Across the whole listing, return each line exactly, with no images included.

┌─ Data section

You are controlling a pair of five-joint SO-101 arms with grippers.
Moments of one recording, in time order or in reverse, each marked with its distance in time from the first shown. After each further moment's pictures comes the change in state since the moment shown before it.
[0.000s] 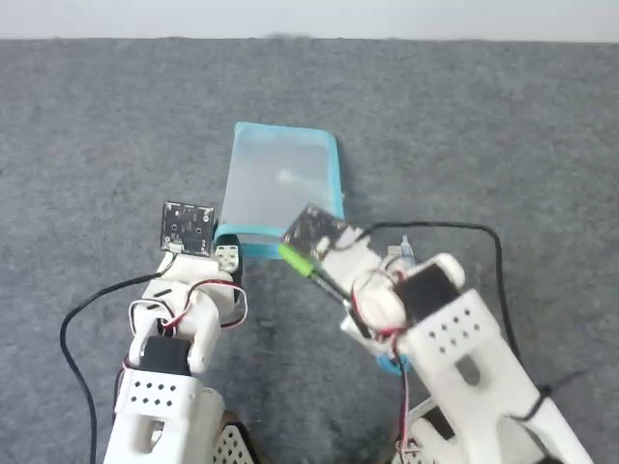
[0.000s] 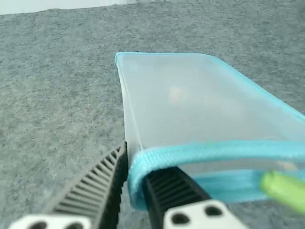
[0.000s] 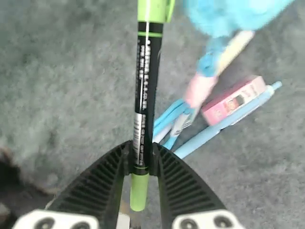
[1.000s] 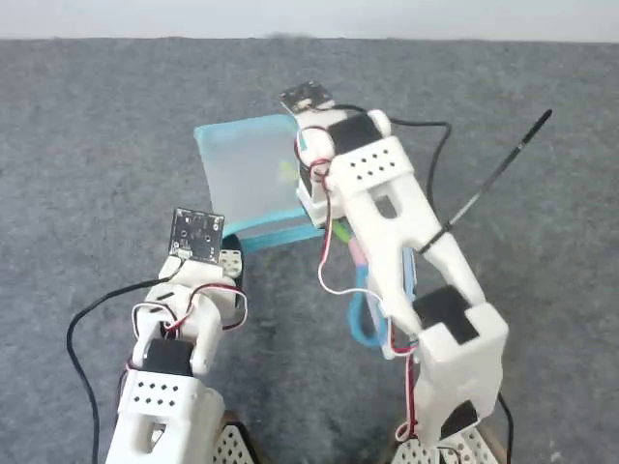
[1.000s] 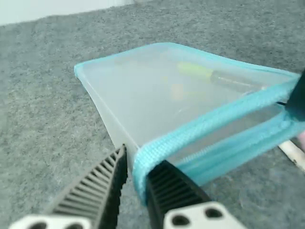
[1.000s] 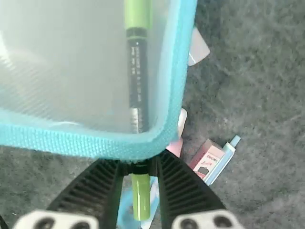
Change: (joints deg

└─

◆ Completed exercise
You are controlling a pair of five-joint SO-101 arms with grippers.
Moments of one recording, in time order or in reverse, each marked with its distance in time from the first shown. After each further moment's pictures comes the change in state since the moment shown before it.
[0.000s] 
[0.000s] 
[0.000s] 
[1.000s] 
[1.000s] 
[1.000s] 
Change: (joints deg

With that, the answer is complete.